Now, what about those weird <$> and <*> symbols? They're basically "special" forms of function application. So you can read it almost like we're simply applying (,) to the two arguments enumAll and enumAll. But because it's "special" application, it doesn't just give us the pair (enumAll, enumAll).
What we're doing here is using the Applicative instance for lists. I'm not going to get into that in full detail, but what this does is help us think that [Row] is not a list of row values, but rather a single "unknown" row value. It's a value that could be any element of the list, but we don't know which one. The technical term usually used for this is that [Row] can be thought of as a nondeterministic Row; it's a Row value that could be a number of possibilities, but we haven't been able to determine which one it actually is.
So what we're doing is applying the function (,) (which just takes two arguments to build a pair), to two nondeterminsitic values, to get a nondeterminsitic pair (this is where we need the "special" version of function application with <$> and <*>; if we apply (,) normally with (,) enumAll enumAll or build the pair directly with (enumAll, enumAll) then all we get is a normal pair of nondeterminsitic values, instead of a nondeterministic pair of normal values - ([a], [b]) vs [(a, b)]) . And if I take a pair from all possibilities of one bounded enum and all possibilities of another bounded enum, then I should get all possibilities of pair! Which is exactly what happens.

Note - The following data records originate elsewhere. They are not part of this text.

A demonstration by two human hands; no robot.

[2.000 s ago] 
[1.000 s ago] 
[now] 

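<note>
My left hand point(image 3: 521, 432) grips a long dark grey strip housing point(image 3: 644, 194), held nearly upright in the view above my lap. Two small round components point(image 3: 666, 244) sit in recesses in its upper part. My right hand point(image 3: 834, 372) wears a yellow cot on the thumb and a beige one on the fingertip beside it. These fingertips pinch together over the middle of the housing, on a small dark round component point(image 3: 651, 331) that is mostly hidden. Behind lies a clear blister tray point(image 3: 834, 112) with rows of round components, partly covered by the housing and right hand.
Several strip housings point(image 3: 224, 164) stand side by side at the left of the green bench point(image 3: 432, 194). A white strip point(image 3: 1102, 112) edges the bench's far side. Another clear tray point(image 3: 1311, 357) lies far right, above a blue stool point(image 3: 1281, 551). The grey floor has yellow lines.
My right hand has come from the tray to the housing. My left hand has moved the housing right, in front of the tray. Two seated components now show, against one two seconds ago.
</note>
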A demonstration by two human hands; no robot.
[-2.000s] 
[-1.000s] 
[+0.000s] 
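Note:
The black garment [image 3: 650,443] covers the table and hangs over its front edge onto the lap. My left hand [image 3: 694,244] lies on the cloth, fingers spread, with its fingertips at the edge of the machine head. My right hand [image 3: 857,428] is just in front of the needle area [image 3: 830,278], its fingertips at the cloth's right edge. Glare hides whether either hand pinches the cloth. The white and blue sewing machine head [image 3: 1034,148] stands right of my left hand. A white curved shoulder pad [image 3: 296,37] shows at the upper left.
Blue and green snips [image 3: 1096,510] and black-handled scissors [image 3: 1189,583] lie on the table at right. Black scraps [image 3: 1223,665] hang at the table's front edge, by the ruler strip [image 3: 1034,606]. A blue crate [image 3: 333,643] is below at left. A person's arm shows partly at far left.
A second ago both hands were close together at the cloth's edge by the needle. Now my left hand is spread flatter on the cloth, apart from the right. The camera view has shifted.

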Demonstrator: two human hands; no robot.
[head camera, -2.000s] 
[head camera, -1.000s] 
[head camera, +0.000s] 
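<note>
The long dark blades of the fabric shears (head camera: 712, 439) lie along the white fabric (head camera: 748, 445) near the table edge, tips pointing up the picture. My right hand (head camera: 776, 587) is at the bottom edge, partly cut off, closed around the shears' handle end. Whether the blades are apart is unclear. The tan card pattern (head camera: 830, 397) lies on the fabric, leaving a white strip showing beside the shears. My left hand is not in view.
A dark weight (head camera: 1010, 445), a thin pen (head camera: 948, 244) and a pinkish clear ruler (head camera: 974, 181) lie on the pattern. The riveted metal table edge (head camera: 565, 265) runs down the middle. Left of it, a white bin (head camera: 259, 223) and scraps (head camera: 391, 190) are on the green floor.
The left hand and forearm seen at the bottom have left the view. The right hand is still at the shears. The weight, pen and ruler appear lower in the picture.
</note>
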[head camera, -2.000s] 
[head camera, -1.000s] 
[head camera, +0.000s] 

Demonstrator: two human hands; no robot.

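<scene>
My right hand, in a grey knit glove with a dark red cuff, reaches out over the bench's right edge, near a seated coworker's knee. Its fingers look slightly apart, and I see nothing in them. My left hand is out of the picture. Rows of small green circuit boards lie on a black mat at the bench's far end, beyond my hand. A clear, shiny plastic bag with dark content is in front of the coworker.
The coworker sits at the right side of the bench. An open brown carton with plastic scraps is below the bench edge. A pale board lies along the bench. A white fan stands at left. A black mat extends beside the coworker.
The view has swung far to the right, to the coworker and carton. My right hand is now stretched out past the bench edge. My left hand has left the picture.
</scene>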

The type signature positions :: [Pos] is actually necessary here. That's what tells Haskell we're building a list of (Row, Column) pairs rather than any other kind of pair of enums, which is how it knows that the first enumAll was enumerating all rows and the second wsa enumerating all columns. The most general type (,) <$> enumAll <*> enumAll is actually (Enum a, Bounded a, Enum b, Bounded b) => [(a, b)], which will work just fine but is a pain to work with interactively in ghci because you'll keep getting ambiguous type variables whenever you try to print things.